- **Activity**
Starting at the line that holds "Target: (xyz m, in" and stopping at the line that holds "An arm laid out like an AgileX", restate the records below word for word, with both of those lines included.

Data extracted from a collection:
+ + + + + + +

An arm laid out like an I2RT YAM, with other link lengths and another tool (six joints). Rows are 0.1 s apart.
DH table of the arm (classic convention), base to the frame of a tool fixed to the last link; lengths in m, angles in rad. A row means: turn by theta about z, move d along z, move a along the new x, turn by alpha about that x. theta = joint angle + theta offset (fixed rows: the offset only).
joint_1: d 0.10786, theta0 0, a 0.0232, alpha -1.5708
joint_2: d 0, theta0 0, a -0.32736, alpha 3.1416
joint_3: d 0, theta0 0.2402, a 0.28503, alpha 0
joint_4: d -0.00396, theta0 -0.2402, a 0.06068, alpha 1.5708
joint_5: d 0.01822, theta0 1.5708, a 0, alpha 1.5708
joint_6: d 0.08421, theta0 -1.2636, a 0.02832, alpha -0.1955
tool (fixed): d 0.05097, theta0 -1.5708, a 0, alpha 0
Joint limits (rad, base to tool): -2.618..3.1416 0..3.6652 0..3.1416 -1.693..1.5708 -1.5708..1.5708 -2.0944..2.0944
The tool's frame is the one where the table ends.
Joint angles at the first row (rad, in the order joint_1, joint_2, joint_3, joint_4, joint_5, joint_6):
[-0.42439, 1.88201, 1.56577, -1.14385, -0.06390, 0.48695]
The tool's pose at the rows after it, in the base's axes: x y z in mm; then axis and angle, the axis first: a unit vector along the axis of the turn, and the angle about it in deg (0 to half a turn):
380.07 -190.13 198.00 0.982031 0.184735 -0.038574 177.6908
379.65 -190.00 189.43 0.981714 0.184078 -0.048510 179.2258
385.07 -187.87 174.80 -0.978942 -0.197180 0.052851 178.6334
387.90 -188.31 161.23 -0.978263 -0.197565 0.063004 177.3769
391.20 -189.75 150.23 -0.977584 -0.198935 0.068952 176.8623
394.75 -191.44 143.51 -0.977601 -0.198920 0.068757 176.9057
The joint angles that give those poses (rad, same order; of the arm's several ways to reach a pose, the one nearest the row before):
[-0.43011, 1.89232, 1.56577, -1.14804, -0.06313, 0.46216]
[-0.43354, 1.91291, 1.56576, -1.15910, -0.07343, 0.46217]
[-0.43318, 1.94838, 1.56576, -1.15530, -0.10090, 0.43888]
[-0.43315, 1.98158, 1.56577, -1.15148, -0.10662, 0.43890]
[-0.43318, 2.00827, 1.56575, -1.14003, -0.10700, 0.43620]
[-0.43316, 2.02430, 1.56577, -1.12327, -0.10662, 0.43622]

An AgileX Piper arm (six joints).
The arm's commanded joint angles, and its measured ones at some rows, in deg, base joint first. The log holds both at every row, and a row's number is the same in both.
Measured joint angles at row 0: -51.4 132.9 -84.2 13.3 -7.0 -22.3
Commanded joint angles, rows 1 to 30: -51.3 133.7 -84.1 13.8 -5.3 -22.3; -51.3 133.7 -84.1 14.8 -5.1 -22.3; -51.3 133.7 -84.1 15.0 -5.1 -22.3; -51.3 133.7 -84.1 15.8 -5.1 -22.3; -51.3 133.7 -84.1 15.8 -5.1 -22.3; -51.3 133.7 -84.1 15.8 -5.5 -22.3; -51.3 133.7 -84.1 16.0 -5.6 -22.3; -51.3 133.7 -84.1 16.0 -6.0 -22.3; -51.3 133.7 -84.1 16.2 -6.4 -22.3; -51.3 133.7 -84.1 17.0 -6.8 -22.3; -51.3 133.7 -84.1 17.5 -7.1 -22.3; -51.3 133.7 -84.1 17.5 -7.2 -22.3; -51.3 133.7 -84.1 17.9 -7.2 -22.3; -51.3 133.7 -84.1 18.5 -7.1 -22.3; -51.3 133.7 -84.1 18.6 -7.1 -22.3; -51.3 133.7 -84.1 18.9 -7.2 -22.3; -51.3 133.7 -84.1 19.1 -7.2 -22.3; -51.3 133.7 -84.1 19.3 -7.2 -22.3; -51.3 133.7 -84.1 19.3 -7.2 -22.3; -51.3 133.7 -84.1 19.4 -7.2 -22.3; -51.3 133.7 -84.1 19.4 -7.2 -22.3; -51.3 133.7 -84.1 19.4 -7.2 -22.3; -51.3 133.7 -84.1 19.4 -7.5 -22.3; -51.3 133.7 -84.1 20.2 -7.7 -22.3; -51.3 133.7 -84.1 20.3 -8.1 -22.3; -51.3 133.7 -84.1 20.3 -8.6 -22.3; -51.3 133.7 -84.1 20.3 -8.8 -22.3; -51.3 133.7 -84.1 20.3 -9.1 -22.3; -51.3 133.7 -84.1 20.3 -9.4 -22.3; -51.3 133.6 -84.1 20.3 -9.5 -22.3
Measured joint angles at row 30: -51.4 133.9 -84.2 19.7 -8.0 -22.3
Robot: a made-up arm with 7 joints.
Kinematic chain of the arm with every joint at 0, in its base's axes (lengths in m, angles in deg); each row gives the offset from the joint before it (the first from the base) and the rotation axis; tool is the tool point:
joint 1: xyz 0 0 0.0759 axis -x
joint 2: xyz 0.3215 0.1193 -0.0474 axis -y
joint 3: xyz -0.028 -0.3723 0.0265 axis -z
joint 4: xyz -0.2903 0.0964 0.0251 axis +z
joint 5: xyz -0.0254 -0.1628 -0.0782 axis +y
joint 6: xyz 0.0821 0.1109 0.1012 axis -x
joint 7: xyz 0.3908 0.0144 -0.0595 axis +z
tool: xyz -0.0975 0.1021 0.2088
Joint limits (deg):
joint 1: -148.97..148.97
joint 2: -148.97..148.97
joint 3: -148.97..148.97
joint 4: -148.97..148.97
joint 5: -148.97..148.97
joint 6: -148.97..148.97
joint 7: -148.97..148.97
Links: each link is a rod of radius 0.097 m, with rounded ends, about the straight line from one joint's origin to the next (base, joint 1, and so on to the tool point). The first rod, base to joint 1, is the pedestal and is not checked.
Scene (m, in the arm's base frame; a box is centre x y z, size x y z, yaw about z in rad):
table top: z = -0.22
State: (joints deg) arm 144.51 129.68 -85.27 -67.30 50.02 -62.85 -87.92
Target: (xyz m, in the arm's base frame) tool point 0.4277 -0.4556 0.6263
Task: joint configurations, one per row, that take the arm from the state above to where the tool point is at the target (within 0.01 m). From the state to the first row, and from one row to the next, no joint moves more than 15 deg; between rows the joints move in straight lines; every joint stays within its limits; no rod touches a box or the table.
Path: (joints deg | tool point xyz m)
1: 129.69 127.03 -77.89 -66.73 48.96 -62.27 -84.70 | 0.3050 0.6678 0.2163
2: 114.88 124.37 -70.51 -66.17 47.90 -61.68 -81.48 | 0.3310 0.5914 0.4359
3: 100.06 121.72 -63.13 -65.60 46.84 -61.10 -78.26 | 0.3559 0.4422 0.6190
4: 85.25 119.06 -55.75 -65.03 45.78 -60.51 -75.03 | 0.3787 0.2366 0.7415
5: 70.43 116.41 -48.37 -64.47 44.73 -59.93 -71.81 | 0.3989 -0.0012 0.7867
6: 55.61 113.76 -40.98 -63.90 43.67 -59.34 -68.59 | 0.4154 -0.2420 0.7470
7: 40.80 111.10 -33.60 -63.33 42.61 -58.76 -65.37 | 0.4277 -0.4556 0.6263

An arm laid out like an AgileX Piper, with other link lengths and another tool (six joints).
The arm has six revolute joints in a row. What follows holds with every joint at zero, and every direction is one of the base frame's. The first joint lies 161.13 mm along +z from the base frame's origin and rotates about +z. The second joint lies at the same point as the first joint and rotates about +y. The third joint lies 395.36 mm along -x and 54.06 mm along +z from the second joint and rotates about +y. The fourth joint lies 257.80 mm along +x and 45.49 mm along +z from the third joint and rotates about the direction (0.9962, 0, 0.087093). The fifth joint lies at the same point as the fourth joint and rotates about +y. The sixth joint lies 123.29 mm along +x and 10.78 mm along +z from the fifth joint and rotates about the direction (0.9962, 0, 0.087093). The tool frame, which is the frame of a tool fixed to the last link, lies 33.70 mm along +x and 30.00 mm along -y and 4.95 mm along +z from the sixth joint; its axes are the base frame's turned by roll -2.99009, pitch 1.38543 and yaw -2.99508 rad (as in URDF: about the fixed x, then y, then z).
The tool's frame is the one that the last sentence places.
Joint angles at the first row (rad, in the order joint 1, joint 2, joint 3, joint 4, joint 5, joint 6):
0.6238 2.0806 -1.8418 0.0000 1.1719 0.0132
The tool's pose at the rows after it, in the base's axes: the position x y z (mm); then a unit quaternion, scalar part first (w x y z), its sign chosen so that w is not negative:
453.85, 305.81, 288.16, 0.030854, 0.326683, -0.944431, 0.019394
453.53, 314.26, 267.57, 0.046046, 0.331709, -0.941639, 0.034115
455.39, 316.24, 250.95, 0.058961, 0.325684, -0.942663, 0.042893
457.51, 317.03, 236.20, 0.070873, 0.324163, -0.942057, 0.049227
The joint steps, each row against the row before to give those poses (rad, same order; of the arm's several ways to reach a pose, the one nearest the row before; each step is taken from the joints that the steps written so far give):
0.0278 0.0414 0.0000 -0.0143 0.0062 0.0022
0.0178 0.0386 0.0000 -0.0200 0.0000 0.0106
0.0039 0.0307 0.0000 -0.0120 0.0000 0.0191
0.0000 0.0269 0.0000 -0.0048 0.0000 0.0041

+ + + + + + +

- **Solution to the problem**
Target: (xyz m, in the arm's base frame) tool point 0.4277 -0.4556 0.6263
Task: joint configurations, one per row, that take the arm from the state above to where the tool point is at the target (within 0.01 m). From the state to the first row, and from one row to the next, no joint moves more than 15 deg; between rows the joints move in straight lines; every joint stays within its limits; no rod touches a box or the table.
Path: (joints deg | tool point xyz m)
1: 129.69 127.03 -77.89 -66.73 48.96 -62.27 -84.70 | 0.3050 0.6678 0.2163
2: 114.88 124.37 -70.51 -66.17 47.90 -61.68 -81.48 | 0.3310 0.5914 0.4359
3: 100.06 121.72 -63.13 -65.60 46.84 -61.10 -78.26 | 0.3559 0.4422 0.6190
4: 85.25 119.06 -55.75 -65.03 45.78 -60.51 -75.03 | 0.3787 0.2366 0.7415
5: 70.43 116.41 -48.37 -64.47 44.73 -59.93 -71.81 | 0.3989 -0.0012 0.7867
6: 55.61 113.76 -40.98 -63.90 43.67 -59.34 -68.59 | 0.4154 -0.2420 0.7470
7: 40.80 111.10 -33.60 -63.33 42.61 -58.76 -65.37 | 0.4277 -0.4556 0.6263

An arm laid out like an AgileX Piper, with other link lengths and another tool (six joints).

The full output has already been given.